Oh yeah. Meet Mark, portrayed by former model Greg "Sestosterone" Sestero, who is probably the one and only legitimate actor in the film. And by "legitimate actor," I mean, in a truly remarkable theatrical epiphany, Sestosterone really pulled off his character's inexplicable decision to shave his beard midway through the movie.



And of course, now you want to see more. I know I did after I first heard about this travesty, which is why I went to the E Street Theater at midnight on Saturday and watched the whole goddamn thing. And to my incredible delight, I found out that "The Room" has become more than just a bad movie. It's become an experience! Indeed, it's "The Rocky Horror Picture Show" of the new millennium, except again, without any of the talent of artistic vision.

But seriously, "The Room" is quickly becoming a cult classic, featuring all the live-screening shenanigans that go along with it. For instance, the subject the sixth question that shall forever go unanswered, a framed picture of a spoon that's prominently featured in almost every shot of Johnny's apartment (WHY?!), offers you a chance to exercise your throwing arm. Bring plastic spoons to throw at the screen whenever this enigma is displayed. Which is unsurprisingly very often.

Also, get your chant phrases down because certain parts of the movie call for audience participation: "F*CK THAT BELLYBUTTON!" (Because, um, he's doing her abdomen.); "HI, DENNY!" (Because everybody loves Denny!); "WHO ARE YOU?" (Because seriously, who the hell is that?); "THAT'S NOT A ROOM!" (Because it's not.); "BECAUSE YOU'RE A WOMAN!" (Because she's a woman.) "HI, DOGGIE!" (Because that's what you say to portly pugs in flower shops.); and, of course, "F*CK THAT DRESS!" (Because, naturally, he humps a dress.)

But don't feel restricted by just those phrases. The whole movie offers you chances to make up your own quips, which the audience is encouraged to shout-out during the screening. My most well-received shout-out was, "SHUT UP! APPLES ARE FULL OF FIBER!" (Because they are.)

But spoons and shouting aren't the only forms of mocking suitable for this film. Feel free to move about the theater. Bring a football to participate in the only form of male bonding that occurs in the world of "The Room." Bring a rose because it's sexy. Wear a tuxedo, a red dress, or dress up like you forgot what decade it is. Hell, get up and dry hump a railing if you need to. Anything goes!

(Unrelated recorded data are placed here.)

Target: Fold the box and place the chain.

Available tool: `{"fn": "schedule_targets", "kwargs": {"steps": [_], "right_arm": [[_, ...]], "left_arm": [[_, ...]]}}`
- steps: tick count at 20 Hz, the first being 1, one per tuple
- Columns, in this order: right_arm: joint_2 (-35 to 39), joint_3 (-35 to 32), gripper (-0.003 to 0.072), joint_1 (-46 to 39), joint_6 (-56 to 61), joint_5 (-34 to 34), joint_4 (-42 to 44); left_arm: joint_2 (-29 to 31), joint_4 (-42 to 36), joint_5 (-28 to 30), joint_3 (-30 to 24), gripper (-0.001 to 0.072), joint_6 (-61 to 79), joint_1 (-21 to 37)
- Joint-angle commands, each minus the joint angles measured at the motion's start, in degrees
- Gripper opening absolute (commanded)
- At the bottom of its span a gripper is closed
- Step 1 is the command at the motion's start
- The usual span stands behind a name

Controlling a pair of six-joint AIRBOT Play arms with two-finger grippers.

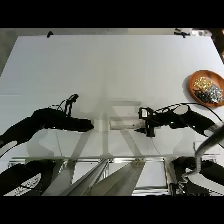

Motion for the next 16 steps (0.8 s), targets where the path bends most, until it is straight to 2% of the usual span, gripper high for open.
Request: {"fn": "schedule_targets", "kwargs": {"steps": [1,5,10,16], "right_arm": [[-0.02,-0.02,0.0413,0.02,0.02,0.00,0.02],[-0.02,-0.02,0.0413,0.02,0.02,0.02,0.02],[-0.02,-0.02,0.0413,0.02,0.02,0.00,0.02],[-0.02,-0.02,0.0413,0.02,0.02,0.02,0.02]], "left_arm": [[-2.75,-1.64,-2.32,0.94,0.0005,-0.04,-3.30],[-5.25,-1.64,-2.54,0.94,0.0005,-0.31,-3.91],[-4.44,-2.73,-2.75,1.20,0.0011,0.57,-4.81],[-3.65,-2.43,-2.82,7.19,0.0013,1.31,-10.43]]}}
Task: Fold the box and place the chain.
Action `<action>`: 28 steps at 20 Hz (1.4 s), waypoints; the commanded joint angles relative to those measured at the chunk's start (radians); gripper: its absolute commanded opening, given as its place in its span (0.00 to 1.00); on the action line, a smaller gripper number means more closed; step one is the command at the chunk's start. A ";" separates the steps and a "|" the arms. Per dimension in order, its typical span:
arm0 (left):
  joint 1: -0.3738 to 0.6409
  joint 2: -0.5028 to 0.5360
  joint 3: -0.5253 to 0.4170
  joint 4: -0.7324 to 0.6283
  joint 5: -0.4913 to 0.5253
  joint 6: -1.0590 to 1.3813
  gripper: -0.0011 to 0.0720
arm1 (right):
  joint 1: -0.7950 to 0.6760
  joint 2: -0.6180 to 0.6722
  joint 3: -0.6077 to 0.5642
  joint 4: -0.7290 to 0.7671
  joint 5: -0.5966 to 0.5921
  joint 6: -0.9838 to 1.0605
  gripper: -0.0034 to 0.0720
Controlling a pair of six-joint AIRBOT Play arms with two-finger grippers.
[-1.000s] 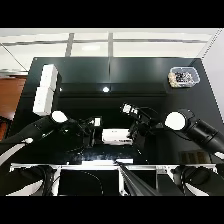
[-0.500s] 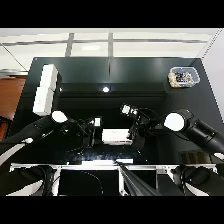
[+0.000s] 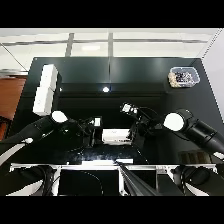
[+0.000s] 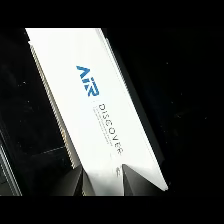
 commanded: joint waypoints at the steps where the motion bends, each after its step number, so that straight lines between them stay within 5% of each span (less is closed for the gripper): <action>1: 0.000 0.000 0.000 0.000 0.001 0.002 0.52 | 0.004 -0.003 0.000 -0.012 -0.003 0.032 0.40; 28: 0.000 0.000 0.000 0.000 0.001 0.002 0.52 | 0.048 -0.003 0.001 -0.045 0.047 0.127 0.40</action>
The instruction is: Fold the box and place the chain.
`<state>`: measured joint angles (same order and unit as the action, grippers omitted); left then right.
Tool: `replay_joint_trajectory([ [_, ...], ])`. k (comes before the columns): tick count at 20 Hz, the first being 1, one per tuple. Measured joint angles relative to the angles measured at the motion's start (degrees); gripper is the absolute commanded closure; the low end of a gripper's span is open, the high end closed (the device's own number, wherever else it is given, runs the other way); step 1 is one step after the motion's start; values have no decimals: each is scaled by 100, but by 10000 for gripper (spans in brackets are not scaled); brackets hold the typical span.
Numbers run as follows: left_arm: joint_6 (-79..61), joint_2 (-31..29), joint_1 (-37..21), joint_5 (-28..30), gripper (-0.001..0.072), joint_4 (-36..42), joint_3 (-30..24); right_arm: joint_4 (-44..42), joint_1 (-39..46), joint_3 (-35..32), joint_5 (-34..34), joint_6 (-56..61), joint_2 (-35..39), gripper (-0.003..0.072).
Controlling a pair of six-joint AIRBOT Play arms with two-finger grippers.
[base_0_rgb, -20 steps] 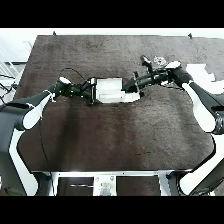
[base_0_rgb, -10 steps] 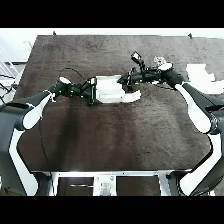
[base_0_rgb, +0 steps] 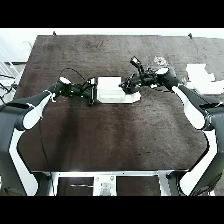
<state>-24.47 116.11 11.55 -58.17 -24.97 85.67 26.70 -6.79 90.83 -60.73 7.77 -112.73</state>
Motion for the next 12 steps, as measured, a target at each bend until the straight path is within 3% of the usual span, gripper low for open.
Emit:
replay_joint_trajectory([
  [12,2,0,4,7,288,4,-2,140,15,-24,-236,109,74,657],
])
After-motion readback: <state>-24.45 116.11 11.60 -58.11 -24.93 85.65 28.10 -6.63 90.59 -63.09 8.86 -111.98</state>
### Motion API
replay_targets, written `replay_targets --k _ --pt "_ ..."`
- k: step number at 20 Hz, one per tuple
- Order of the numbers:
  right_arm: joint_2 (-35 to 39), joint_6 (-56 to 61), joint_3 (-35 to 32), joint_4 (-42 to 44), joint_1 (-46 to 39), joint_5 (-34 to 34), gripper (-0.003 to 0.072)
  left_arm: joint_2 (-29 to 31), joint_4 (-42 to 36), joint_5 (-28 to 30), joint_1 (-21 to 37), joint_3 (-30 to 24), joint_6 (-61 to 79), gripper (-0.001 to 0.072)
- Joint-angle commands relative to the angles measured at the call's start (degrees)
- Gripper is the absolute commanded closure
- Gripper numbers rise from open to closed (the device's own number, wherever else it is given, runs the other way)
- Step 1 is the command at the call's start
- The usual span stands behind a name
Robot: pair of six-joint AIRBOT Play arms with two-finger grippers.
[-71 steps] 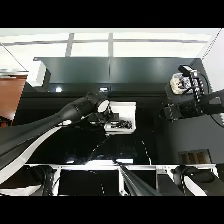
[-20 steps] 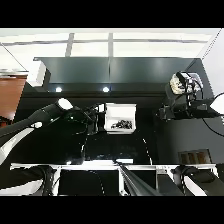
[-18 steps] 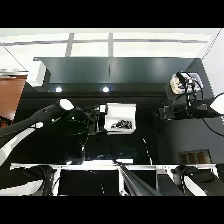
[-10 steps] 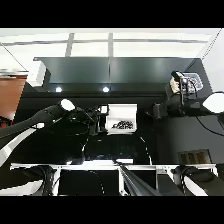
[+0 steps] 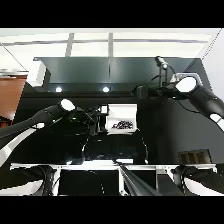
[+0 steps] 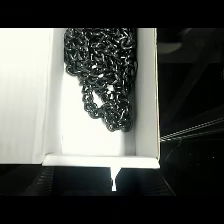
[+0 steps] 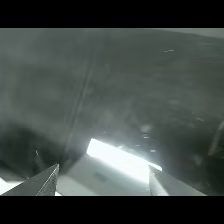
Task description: Fold the box and place the chain.
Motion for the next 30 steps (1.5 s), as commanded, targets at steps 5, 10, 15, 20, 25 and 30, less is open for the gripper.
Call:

And so, in a first here at The Anti DC, we shall raise our proverbial glasses containing a tipple of scotchka (you'll come to know it well) and give proper accolades to the awesome horrendousness that is "The Room."

4 comments:

Patrick B said...

reasons to live indeed!

Debbi said...

Could it possibly be worse than the movie "Two or Three Things I Know About Her"? 90 minutes that go by like 10 hours. Totally pretentious French film.

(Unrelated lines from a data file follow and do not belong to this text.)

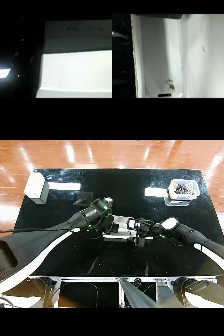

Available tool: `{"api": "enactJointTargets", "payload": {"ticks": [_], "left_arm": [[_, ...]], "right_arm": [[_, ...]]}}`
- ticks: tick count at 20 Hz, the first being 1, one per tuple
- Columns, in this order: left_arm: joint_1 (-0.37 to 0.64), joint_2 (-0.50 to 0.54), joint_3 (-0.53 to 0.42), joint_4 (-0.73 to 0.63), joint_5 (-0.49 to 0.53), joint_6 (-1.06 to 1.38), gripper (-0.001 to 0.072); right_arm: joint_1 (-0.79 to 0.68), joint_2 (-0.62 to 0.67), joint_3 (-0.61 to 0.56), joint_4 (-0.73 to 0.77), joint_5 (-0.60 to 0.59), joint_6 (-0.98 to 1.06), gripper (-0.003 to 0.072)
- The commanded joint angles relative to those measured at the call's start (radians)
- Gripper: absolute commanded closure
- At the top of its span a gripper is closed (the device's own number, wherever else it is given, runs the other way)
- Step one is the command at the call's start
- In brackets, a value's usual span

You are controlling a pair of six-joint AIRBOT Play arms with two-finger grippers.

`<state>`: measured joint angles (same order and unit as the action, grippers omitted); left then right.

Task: Fold the box and place the chain.

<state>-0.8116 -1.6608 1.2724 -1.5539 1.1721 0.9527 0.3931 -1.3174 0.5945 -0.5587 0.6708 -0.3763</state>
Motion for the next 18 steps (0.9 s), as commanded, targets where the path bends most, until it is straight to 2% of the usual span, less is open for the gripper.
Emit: {"api": "enactJointTargets", "payload": {"ticks": [1,10,13,14,18], "left_arm": [[-0.002,-0.001,0.003,-0.008,-0.004,0.008,0.0682],[-0.002,-0.001,0.048,-0.026,-0.001,0.013,0.0669],[-0.002,-0.001,0.048,-0.029,0.003,0.013,0.035],[-0.002,-0.001,0.048,-0.029,0.003,0.013,0.0327],[-0.002,-0.001,0.048,-0.029,0.003,0.012,0.0327]], "right_arm": [[0.0,0.001,0.0,0.0,-0.002,-0.002,0.0276],[0.0,0.001,0.0,0.0,-0.002,-0.002,0.0276],[0.0,0.001,0.0,0.0,-0.002,-0.002,0.0275],[0.0,0.001,0.0,0.0,-0.002,-0.002,0.0275],[0.0,0.001,0.0,0.0,-0.002,-0.002,0.0275]]}}
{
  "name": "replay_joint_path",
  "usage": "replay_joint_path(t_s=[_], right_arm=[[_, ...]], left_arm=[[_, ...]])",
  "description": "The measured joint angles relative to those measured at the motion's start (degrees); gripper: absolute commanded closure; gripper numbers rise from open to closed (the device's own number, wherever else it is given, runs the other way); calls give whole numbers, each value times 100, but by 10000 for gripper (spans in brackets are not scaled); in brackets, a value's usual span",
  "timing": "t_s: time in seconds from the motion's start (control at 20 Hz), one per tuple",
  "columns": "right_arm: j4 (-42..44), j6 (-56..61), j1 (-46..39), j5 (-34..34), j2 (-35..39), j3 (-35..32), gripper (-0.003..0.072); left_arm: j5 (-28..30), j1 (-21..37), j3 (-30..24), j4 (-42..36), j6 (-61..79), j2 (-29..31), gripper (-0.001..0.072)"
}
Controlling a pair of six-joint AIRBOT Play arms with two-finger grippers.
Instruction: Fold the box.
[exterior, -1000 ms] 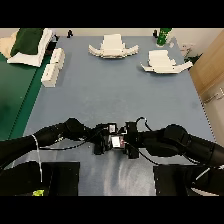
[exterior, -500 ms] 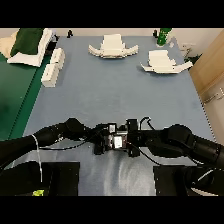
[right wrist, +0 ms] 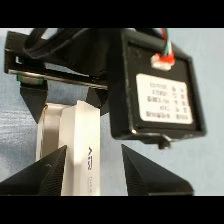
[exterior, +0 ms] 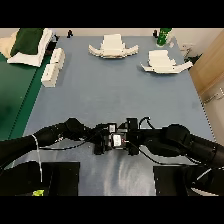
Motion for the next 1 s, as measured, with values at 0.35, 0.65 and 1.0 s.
replay_joint_path(t_s=[0.35,0.65,1.0], right_arm=[[479,-48,35,-173,-103,0,181],[804,-122,37,-444,-85,0,180],[920,341,-39,-496,496,-26,419]], left_arm=[[-2,0,0,4,9,0,327],[-2,0,0,4,9,0,327],[-2,0,0,2,7,0,327]])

And what's even worse is that it's not even bad enough to inspire audience participation of any sort. In fact, I was desperately hoping to fall asleep, but failed abysmally.

Marissa said...

patrick--

You must come to the next screening! Bring spoons.

debbi--

I think we're talking about two different kinds of bad. I'm talking about something so ridiculous, something so ill-conceived that, although unintentionally, it is GREAT.

Never saw the movie you're talking about, but it sounds like it sucks in the conventional sense.

Debbi said...

Ah, movies so bad they're good are awesome. (Think Ed Wood here.)

Movies so bad you'd rather bash your own head in, rather than watch another minute, suck.